### Exercise goal
Write down exactly the lines of the records below, beginning with the first and ending with the line that includes "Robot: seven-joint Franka".

### Input
= = = =
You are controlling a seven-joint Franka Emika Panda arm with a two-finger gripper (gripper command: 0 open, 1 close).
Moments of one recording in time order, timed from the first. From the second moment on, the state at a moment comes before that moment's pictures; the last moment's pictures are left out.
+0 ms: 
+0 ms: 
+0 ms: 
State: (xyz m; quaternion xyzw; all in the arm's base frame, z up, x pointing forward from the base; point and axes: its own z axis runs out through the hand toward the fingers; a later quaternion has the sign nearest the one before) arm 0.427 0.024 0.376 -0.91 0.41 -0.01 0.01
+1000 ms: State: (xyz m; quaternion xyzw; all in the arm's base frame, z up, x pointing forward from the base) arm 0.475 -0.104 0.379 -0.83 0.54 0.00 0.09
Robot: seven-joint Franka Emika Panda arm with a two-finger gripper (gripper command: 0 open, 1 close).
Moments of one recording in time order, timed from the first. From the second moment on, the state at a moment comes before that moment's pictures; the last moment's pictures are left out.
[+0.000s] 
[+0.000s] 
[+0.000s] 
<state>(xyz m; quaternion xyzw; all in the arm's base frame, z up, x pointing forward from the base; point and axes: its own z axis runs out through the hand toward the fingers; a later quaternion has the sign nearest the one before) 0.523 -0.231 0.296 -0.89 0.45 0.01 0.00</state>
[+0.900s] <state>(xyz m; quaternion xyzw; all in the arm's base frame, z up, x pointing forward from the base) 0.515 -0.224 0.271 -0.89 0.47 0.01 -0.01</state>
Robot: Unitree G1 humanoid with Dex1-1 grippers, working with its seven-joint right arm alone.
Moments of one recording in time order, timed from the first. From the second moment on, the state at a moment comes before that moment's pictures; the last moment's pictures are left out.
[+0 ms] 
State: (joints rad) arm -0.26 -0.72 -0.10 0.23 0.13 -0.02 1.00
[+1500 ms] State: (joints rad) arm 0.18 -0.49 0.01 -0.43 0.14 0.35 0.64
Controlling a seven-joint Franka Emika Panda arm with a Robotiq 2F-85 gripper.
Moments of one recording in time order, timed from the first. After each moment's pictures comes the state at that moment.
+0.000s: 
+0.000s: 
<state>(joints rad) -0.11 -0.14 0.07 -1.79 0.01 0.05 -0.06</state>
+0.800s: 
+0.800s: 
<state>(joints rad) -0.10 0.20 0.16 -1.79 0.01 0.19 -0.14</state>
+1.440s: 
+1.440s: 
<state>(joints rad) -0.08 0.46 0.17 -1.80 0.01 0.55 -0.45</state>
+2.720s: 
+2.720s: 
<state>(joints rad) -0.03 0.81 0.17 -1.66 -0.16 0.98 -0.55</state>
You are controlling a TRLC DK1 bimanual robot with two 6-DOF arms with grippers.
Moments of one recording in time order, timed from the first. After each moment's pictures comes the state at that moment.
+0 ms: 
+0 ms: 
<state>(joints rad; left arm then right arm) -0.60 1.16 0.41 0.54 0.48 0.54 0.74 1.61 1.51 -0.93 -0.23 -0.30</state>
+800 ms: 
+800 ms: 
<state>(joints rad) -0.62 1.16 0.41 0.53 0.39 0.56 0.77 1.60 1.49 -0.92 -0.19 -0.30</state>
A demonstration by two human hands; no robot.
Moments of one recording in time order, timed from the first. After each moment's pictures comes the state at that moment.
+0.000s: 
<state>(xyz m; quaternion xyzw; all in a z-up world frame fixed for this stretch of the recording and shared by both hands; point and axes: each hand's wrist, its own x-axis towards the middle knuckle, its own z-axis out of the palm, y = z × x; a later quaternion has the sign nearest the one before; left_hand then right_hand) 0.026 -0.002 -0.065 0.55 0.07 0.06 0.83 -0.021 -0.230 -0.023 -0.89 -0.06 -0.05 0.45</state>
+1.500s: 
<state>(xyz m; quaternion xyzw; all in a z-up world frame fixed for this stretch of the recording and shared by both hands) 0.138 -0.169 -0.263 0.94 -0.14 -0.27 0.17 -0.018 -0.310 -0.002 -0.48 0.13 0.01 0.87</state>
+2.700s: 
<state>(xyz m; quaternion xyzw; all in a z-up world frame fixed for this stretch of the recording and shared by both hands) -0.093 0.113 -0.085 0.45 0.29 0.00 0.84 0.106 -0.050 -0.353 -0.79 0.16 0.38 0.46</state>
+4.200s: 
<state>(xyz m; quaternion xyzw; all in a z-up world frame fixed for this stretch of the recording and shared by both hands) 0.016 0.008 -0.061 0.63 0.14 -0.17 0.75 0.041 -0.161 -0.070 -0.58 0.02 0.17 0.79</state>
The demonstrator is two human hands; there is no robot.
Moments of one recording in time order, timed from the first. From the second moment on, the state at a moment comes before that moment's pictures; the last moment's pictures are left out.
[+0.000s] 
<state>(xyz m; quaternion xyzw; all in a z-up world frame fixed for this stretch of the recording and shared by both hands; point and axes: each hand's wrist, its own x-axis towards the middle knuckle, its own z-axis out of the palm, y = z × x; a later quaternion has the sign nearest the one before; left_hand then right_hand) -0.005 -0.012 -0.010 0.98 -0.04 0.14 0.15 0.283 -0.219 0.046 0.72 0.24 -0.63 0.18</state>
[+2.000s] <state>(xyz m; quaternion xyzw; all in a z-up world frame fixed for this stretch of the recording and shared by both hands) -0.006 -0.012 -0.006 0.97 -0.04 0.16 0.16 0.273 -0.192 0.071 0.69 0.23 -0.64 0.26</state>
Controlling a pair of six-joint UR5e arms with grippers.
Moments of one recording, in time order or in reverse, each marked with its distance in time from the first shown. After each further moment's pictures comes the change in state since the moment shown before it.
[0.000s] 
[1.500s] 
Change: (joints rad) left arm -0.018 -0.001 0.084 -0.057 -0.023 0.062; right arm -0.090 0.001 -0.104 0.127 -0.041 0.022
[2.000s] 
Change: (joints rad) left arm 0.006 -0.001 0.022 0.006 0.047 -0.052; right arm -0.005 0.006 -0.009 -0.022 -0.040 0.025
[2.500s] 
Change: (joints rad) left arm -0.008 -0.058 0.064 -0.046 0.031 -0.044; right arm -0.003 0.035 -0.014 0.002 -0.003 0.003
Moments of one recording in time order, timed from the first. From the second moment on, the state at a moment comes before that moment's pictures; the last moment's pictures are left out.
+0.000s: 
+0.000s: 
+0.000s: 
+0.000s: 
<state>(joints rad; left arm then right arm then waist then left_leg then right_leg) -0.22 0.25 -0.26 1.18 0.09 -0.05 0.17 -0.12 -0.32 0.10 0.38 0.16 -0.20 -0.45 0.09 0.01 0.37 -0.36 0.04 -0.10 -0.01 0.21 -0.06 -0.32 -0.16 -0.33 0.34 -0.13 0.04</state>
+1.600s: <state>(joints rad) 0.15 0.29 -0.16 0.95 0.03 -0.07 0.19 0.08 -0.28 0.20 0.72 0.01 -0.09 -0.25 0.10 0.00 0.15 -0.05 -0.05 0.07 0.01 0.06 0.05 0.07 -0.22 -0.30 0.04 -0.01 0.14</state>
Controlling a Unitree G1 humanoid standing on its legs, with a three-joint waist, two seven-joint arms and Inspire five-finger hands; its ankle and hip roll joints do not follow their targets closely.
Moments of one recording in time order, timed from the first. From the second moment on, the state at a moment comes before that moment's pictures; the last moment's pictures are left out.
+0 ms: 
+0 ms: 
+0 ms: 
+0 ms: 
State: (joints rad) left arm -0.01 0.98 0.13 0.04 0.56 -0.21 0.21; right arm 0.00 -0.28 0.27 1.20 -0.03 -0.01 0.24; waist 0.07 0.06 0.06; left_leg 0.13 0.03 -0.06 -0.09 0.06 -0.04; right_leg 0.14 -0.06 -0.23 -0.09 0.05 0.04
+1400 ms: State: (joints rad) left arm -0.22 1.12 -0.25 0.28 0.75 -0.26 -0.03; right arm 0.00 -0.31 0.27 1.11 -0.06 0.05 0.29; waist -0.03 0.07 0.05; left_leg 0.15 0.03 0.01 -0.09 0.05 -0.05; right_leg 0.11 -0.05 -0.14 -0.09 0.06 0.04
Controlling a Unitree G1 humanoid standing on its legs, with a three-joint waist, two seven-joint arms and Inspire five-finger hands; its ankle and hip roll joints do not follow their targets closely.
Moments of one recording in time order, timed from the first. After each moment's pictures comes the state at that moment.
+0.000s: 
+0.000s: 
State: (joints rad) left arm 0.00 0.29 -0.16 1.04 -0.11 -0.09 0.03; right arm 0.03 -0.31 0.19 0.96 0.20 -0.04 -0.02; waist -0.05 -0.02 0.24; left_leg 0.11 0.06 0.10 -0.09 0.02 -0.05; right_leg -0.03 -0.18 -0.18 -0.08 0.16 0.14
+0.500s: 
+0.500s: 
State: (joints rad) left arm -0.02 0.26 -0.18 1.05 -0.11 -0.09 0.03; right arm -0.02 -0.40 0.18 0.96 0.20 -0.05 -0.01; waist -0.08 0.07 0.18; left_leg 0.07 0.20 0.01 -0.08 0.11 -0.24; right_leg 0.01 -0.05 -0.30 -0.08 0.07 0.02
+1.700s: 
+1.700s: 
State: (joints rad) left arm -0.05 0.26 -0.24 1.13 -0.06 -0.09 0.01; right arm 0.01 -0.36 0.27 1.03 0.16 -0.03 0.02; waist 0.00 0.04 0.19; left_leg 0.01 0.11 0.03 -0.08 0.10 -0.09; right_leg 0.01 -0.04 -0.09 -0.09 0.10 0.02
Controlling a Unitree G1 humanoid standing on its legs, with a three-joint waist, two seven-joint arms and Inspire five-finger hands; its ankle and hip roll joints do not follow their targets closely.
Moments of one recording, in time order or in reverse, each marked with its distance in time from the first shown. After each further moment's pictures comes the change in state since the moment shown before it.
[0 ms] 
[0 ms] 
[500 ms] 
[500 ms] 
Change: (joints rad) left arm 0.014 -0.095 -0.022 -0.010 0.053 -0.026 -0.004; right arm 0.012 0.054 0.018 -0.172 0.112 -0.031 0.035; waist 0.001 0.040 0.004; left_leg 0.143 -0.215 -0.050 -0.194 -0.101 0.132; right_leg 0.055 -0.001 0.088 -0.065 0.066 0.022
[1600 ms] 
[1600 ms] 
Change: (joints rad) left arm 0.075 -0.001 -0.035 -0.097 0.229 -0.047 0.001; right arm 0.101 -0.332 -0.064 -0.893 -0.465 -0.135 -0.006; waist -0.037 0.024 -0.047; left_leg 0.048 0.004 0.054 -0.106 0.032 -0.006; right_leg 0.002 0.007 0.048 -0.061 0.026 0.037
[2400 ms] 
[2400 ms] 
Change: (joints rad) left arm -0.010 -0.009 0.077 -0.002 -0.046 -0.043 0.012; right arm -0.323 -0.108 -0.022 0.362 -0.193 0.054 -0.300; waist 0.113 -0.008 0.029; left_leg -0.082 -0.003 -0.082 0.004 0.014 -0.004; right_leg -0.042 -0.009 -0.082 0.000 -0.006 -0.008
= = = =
### Result
You are controlling a seven-joint Franka Emika Panda arm with a two-finger gripper (gripper command: 0 open, 1 close).
Moments of one recording in time order, timed from the first. From the second moment on, the state at a moment comes before that moment's pictures; the last moment's pictures are left out.
+0 ms: 
+0 ms: 
+0 ms: 
State: (xyz m; quaternion xyzw; all in the arm's base frame, z up, x pointing forward from the base; point and axes: its own z axis runs out through the hand toward the fingers; a later quaternion has the sign nearest the one before) arm 0.427 0.024 0.376 -0.91 0.41 -0.01 0.01
+1000 ms: State: (xyz m; quaternion xyzw; all in the arm's base frame, z up, x pointing forward from the base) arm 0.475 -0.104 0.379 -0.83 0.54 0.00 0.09
Robot: seven-joint Franka Emika Panda arm with a two-finger gripper (gripper command: 0 open, 1 close).

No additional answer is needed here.